EXERCISE:
Every entry needs to appear again exactly as written below.

Records from a data collection:
⁂
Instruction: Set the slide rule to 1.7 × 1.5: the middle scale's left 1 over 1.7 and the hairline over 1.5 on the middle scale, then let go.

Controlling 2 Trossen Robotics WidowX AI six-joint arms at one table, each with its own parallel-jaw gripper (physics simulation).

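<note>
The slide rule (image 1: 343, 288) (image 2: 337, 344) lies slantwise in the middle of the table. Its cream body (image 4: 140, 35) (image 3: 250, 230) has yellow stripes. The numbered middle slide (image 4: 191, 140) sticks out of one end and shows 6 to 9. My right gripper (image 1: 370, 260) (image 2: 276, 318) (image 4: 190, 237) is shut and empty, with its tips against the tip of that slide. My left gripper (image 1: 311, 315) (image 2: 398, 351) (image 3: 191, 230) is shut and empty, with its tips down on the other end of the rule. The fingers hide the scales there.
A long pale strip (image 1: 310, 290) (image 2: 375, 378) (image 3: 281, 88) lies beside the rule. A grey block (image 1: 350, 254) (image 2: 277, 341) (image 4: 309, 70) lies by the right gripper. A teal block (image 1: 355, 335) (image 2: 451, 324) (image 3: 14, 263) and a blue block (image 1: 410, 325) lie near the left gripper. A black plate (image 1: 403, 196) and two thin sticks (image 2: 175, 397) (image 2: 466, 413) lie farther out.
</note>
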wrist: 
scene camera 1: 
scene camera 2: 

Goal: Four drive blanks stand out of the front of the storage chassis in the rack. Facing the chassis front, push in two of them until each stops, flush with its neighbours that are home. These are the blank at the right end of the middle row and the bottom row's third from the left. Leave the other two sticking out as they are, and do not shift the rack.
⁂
ANSWER SECTION:
Instruction: Set the slide rule to 1.7 × 1.5: the middle scale's left 1 over 1.7 and the hairline over 1.5 on the middle scale, then let go.

Controlling 2 Trossen Robotics WidowX AI six-joint arms at one table, each with its own parallel-jaw gripper (physics simulation).

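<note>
The slide rule (image 1: 343, 288) (image 2: 337, 344) lies slantwise in the middle of the table. Its cream body (image 4: 140, 35) (image 3: 250, 230) has yellow stripes. The numbered middle slide (image 4: 191, 140) sticks out of one end and shows 6 to 9. My right gripper (image 1: 370, 260) (image 2: 276, 318) (image 4: 190, 237) is shut and empty, with its tips against the tip of that slide. My left gripper (image 1: 311, 315) (image 2: 398, 351) (image 3: 191, 230) is shut and empty, with its tips down on the other end of the rule. The fingers hide the scales there.
A long pale strip (image 1: 310, 290) (image 2: 375, 378) (image 3: 281, 88) lies beside the rule. A grey block (image 1: 350, 254) (image 2: 277, 341) (image 4: 309, 70) lies by the right gripper. A teal block (image 1: 355, 335) (image 2: 451, 324) (image 3: 14, 263) and a blue block (image 1: 410, 325) lie near the left gripper. A black plate (image 1: 403, 196) and two thin sticks (image 2: 175, 397) (image 2: 466, 413) lie farther out.
</note>
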wrist: 
scene camera 1: 
scene camera 2: 

Goal: Four drive blanks stand out of the front of the storage chassis in the rack. Facing the chassis front, push in two of them until each stops, flush with its neighbours that are home. These are the blank at the right end of the middle row and the bottom row's third from the left. Leave the other two sticking out as they are, and do not shift the rack.

Nothing else is needed to complete this exercise.